I’ve been in this place for a while. I’m totally committed to creating art—I love it! But…I’ve been feeling at loss for what, exactly, I want to make. So in January and February I focused on experimenting as a way to find out.
It turns out that what became the greatest focus of these two months was variations of illustrating my life in my sketchbook. And it was the February Weeknotes practice, particularly, where I learned something very important about my creative preferences: documenting my life doesn’t hold my attention. It’s not what I’m interested in spending my creative time doing. What I loved doing Weeknotes was simply the drawing and painting.
Okay, so not so much a discovery and a remembering. Oh yes. I really do love to draw and paint, especially in a more abstractified style that I want to develop. So that will be my March project. I’m going to draw and paint a series of wonky things in March. Let’s see how many pictures I can paint this month.
As for expressing myself in some daily way, I am also still committed to creating daily pages in my sketchbook—but I won’t be focused on documenting life. Coming to the page each day to create rather than document is a practice that has always served me well on so many levels—it’s where I learn, it’s where I explore and express, it’s where I meet myself where I am, fully present to the range of experiences that flow and float and scream through me onto the page.
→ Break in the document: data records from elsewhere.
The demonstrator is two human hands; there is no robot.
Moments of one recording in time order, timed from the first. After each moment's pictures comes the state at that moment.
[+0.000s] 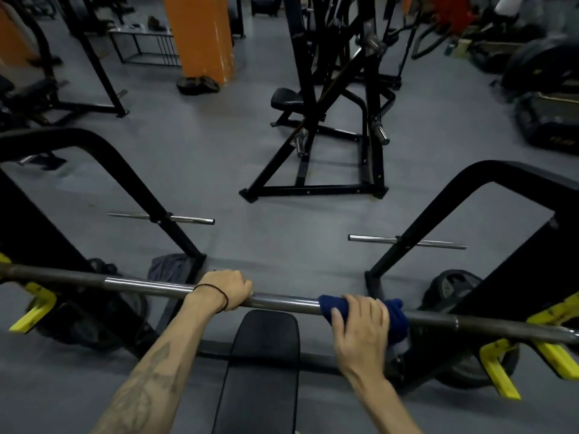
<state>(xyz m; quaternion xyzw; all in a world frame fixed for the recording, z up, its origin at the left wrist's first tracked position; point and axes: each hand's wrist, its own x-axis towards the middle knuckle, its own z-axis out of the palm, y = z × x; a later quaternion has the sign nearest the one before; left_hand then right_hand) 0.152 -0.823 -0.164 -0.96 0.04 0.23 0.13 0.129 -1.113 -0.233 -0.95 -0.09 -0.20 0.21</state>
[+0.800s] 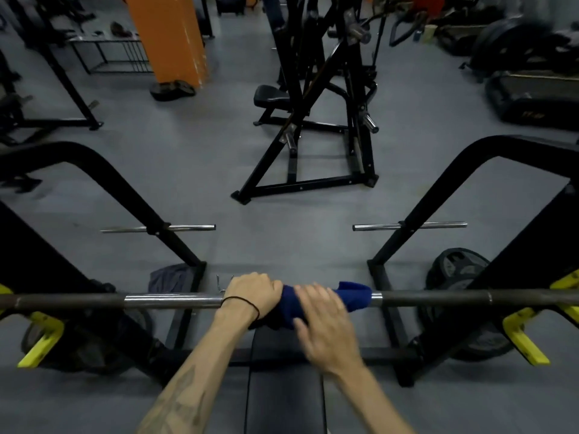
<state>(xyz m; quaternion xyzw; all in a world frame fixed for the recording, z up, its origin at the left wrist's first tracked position) 0.146 -0.809 -0.179 -0.98 0.06 0.15 0.08 0.100 -0.996 -0.248 -0.92 -0.26 -0.19 0.21</state>
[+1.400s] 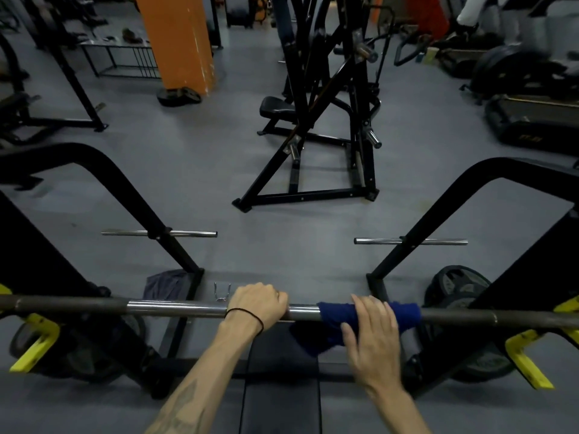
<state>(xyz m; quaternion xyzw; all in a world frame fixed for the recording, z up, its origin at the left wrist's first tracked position) 0.144 -0.810 -0.186 -0.99 0.03 0.13 0.01 0.110 -1.053 -0.244 -0.94 -0.13 -0.23 0.22</state>
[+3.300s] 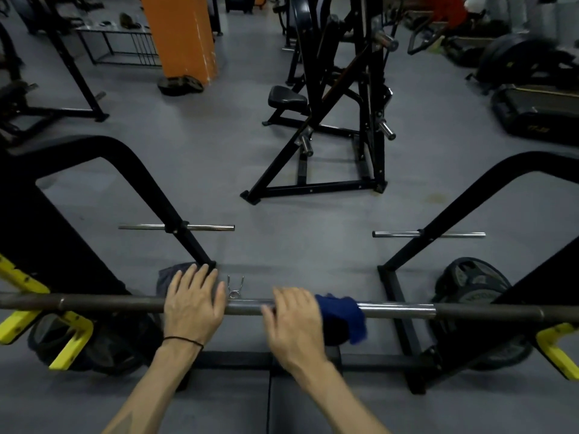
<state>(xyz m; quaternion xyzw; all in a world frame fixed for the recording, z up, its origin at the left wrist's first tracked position) 0.083 -0.625 -0.223 -0.98 -0.10 -0.19 -0.03 0.096 -0.837 -0.225 -0.95 -0.22 -0.17 0.17</state>
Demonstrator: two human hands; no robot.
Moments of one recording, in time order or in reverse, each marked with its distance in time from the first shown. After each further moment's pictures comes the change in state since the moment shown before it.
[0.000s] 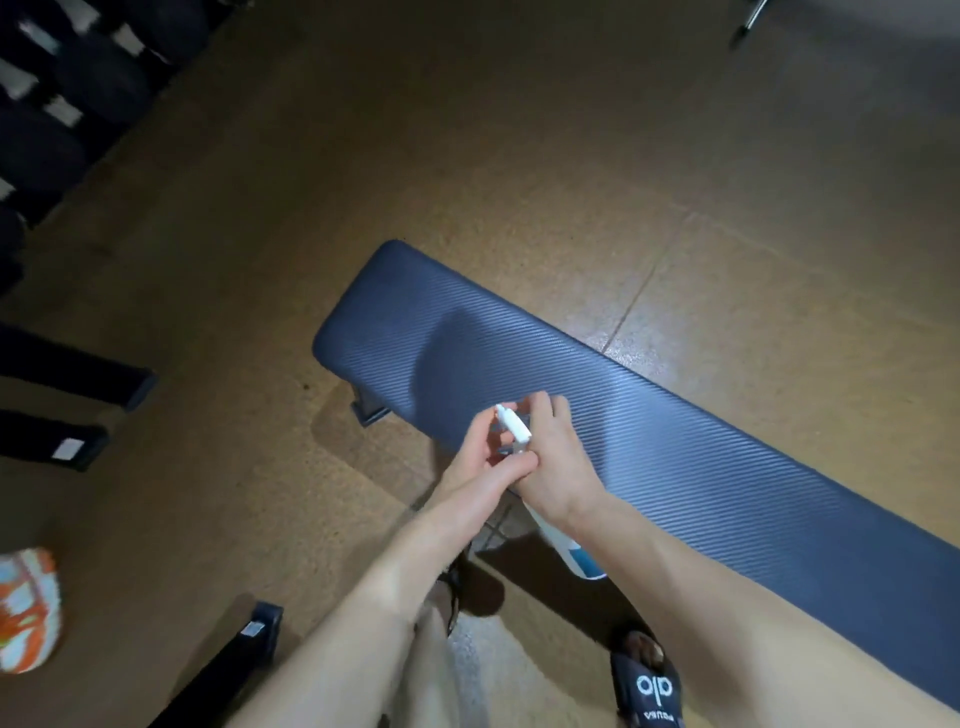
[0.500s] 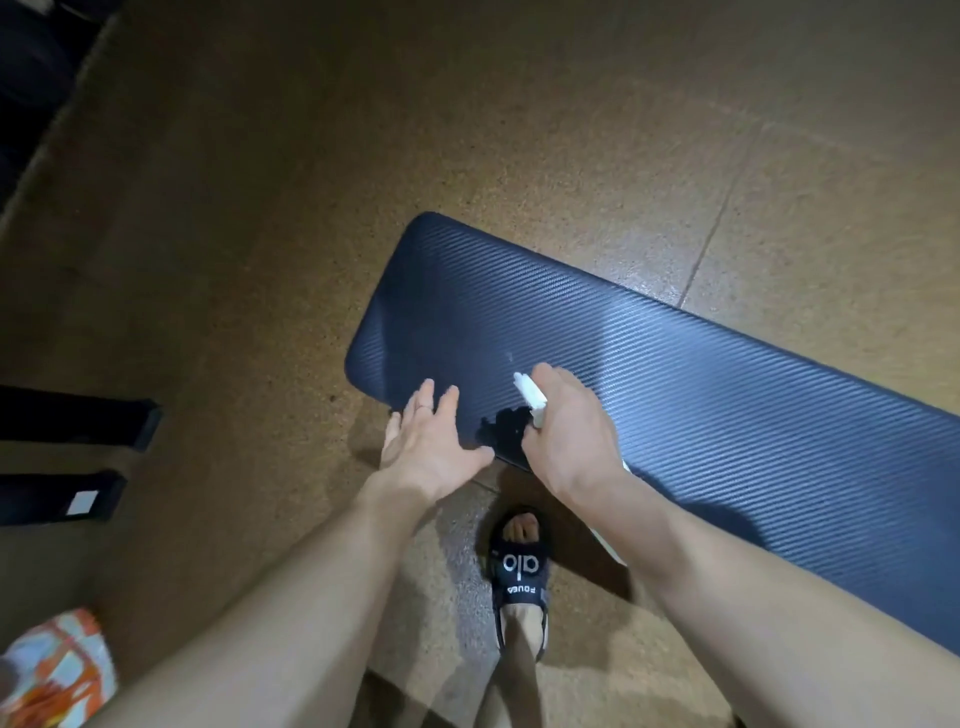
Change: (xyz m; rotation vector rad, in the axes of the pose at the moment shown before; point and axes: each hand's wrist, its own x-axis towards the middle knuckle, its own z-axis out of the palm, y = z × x) left_hand 0.158 -0.046 -0.187 1.203 0.081 -0.150; right_hand 0.133 -0.045 0.110 -0.142 0.117 0.125
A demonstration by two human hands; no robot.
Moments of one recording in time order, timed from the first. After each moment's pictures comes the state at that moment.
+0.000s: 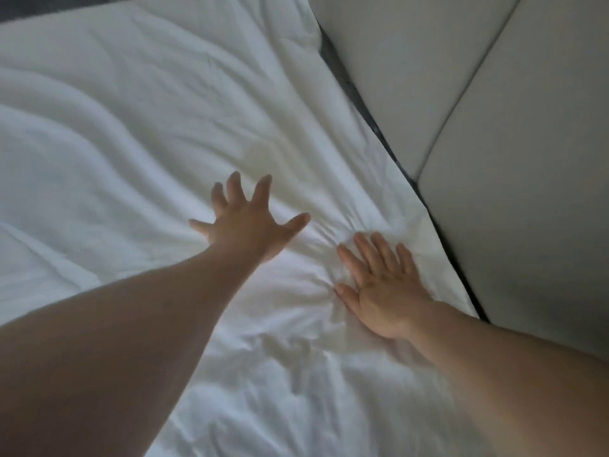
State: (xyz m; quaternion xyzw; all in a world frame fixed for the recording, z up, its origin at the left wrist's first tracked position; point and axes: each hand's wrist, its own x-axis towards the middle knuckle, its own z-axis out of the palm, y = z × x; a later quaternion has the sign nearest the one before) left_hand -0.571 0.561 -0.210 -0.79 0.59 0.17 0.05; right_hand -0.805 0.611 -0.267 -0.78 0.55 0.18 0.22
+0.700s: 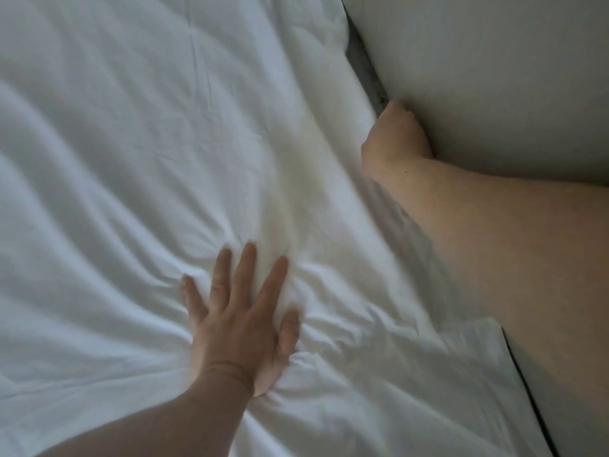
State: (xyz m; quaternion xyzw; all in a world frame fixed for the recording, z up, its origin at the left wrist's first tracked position) left_hand -0.550 0.537 -0.307 -0.73 0.68 0.04 0.05; right_hand -0.724 0.274 -0.231 -0.62 0.76 -0.13 0.16
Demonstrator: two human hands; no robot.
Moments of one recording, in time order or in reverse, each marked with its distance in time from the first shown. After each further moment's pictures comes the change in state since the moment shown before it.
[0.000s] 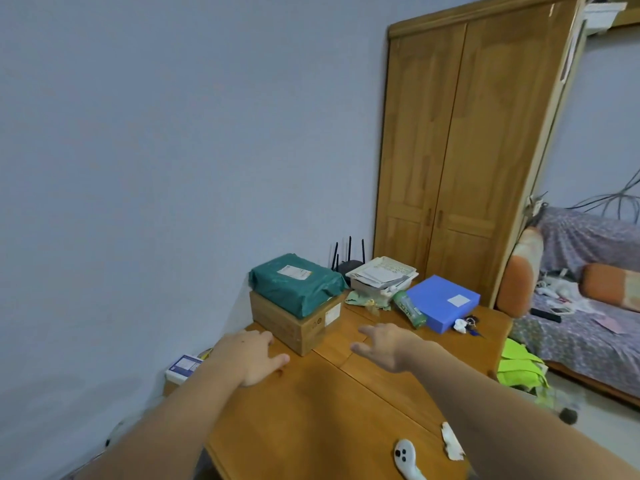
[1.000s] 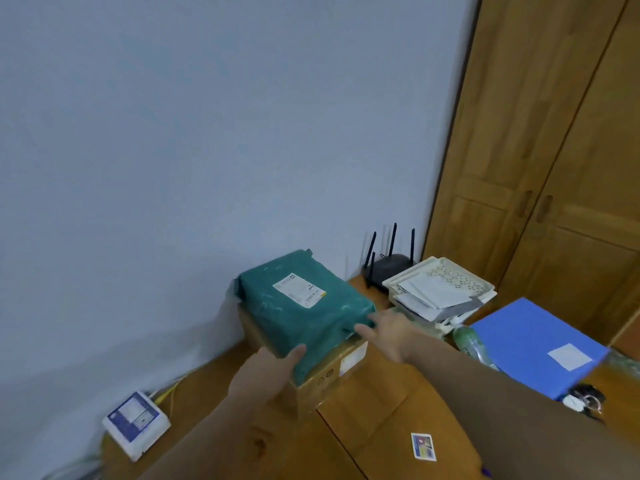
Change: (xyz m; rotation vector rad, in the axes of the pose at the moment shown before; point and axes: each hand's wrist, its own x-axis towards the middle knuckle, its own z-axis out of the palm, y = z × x) left_hand 0.351 0.014 0.113 -0.739 -0.165 -0.549; right_hand 0.411 0.096 -0.001 0.087 -0.056 -0.087
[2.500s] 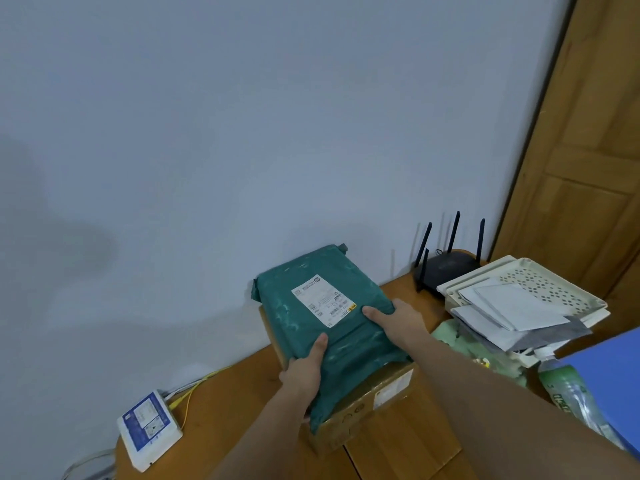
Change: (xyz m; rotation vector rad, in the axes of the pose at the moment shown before) left_hand 0.106 0.035 0.055 -0.807 0.033 -0.426; right_hand 0.200 0.011 0.070 0.714 0.111 0.116
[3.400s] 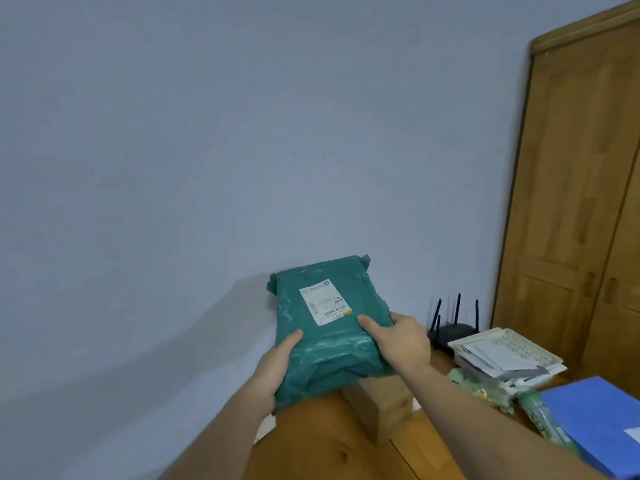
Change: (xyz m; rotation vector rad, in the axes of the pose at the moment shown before) left_hand -0.295 -0.039 -0.288 -0.325 -0.231 0.386; right_hand -0.419 -0.213 -0.019 0.019 0.357 -0.288
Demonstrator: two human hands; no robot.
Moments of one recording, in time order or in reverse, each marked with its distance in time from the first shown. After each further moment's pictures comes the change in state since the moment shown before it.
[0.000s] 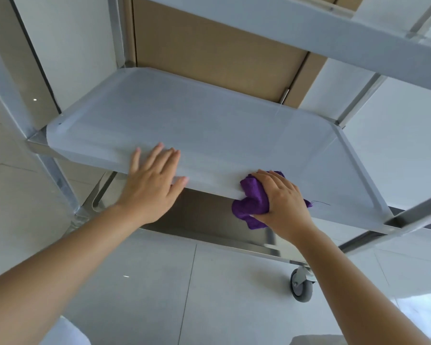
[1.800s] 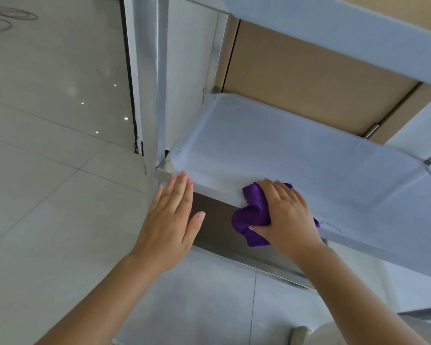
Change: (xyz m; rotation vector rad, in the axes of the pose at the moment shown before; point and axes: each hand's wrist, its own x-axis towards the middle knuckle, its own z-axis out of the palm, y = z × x) left_hand -0.075 -0.151 -0.007 -0.189 0.142 -0.069; right_hand 0.089 -0.189 0.052 -0.057 -0.055 -0.061
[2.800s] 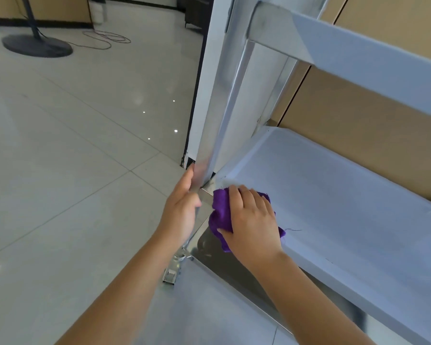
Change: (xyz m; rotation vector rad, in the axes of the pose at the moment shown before) left_hand 0.039 -0.038 -0.035 -1.151 0.315 -0.587; right_hand 0.072 -0.099 0.038 -0.091 0.180 -0.316
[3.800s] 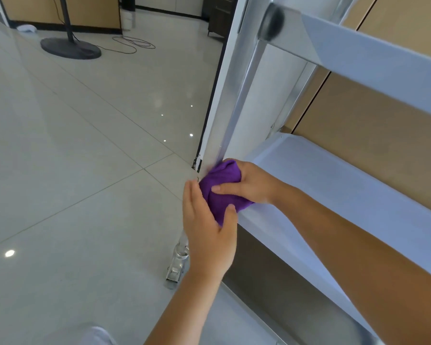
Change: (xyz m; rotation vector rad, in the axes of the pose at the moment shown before) left_hand -0.041 -0.005 0.063 0.314 0.479 0.075; right_hand 0.093 0.027 -0.022 0.923 -0.641 -0.092
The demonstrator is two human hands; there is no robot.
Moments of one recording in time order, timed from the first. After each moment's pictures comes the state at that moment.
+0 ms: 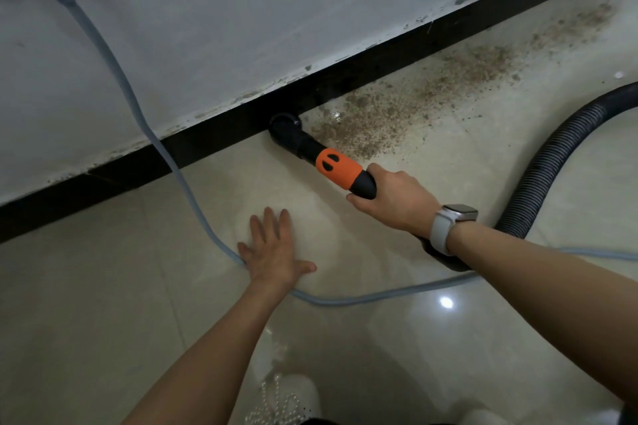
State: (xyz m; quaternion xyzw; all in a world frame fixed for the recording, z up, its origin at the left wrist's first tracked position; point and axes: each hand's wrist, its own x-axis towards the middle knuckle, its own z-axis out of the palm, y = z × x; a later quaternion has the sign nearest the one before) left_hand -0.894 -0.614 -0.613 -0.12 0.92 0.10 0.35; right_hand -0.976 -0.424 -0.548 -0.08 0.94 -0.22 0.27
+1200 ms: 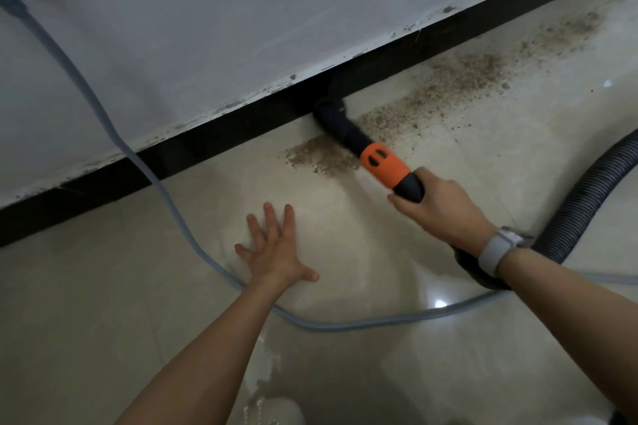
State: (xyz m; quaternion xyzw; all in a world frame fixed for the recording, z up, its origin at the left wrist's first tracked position) left_hand -0.925 -0.593 -0.612 -0.11 0.90 0.11 0.42; right_hand -0.976 -0.360 -0.542 0.02 0.94 -0.26 0.21
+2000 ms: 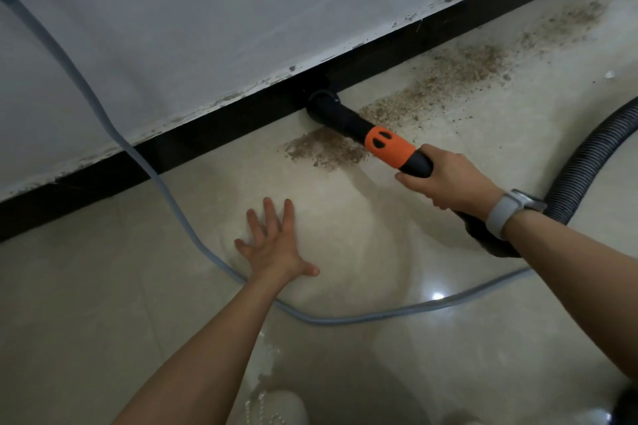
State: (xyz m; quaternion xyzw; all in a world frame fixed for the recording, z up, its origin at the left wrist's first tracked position) left_hand -0.924 -0.592 -0.611 -0.11 0.90 0.09 0.42; right_hand -1.005 -0.348 -0.544 0.00 0.93 -0.28 0.23
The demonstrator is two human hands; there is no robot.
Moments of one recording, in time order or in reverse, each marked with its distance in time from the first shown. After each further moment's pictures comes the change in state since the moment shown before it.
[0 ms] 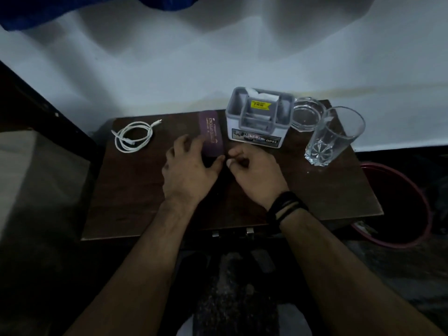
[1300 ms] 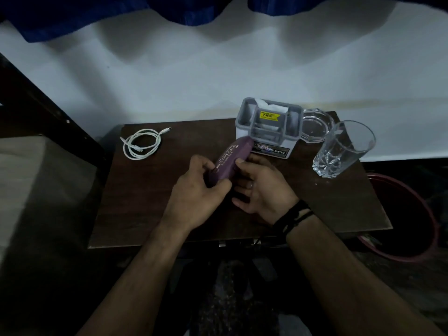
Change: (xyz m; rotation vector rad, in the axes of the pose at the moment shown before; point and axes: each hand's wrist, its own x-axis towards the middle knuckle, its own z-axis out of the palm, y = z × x) left_hand -0.027 0.001 -0.036 -0.401 -0.206 -0.090; right_hand 0.006 -0.015 0.007 0.996 -0.263 0.633
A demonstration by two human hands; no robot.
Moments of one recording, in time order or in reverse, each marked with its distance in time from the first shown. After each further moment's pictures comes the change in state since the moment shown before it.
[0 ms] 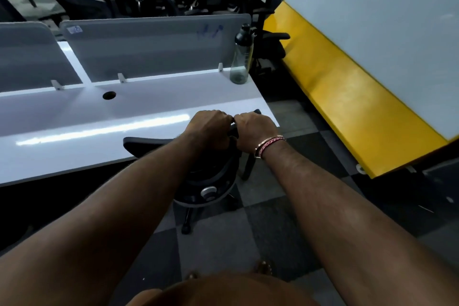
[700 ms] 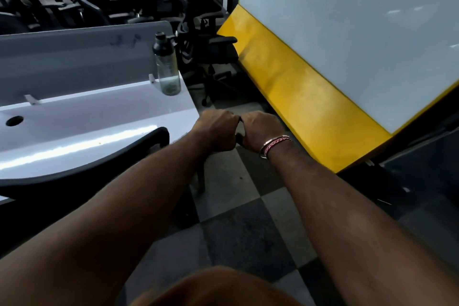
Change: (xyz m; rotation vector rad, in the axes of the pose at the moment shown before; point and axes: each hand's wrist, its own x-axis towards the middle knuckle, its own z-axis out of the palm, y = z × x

And that practice, that daily experience of creating for myself, is enough.
So that’s March: Daily Pages and Painting. Hopefully a lot of it!
Weeknotes '26 - February 15-21
Okay, rounding the corner of this February experiment that actually began the last week of January, this makes week four. This week, I decided to lay out each day into a comics-style grid one one sketchbook page, painting and writing directly.
As opposed to week 1 where I collaged into a composition painted cards and text, week 2 where I painted and wrote my days in a more haphazard weekly spread, and week 3 where I collected a week’s worth of 5X7 paintings, written text over-layed on Procreate.
I am going to wrap up the experiment this next week with a final review of this month-long project, so I won’t get into what worked best or worst or what I learned, but I will say, for this week…the grid is okay. It does kind of tell the story of my week. Kind of. I don’t know.
I get a sense that I will get more out of this week’s work (and maybe the whole project) after some time has passed. I’m finding it hard to tell its value to me right now. Except I will say, I do like how the two faces turned out (Oliver and me).
Text reads left to right:
[SATURDAY]
“Congregation,” Jacob asked us in his one-man show at Berkeley Rep ([How] Shakespeare Saved My Life), “What would you choose - safety or freedom?” What a terrible choice.
[MONDAY]
Why is it so satisfying to make color copies on cardstock and slice them down edge by edge using a rotary cutter?
[TUESDAY]
We convince ourselves the rain has stopped, but as we drive down our street it pours again. We turn around and go home.
[WEDNESDAY]
After a busy, grey-skies morning, I settle into the purple hair to read, Oliver climbs into my lap, and suddenly the sun comes out, sunshine finding us through the windows. We both close our eyes.
[THURSDAY]
As Sherry and I walked in the sunshine pas the roaring creek below the street, I didn’t at first realize the water hitting my face wasn’t creek mist kicked up by the wind.
[FRIDAY]
Archie do it! he said, asking to be picked up. So i did and one by one, his little fingers switched on the electric candles on the mantel.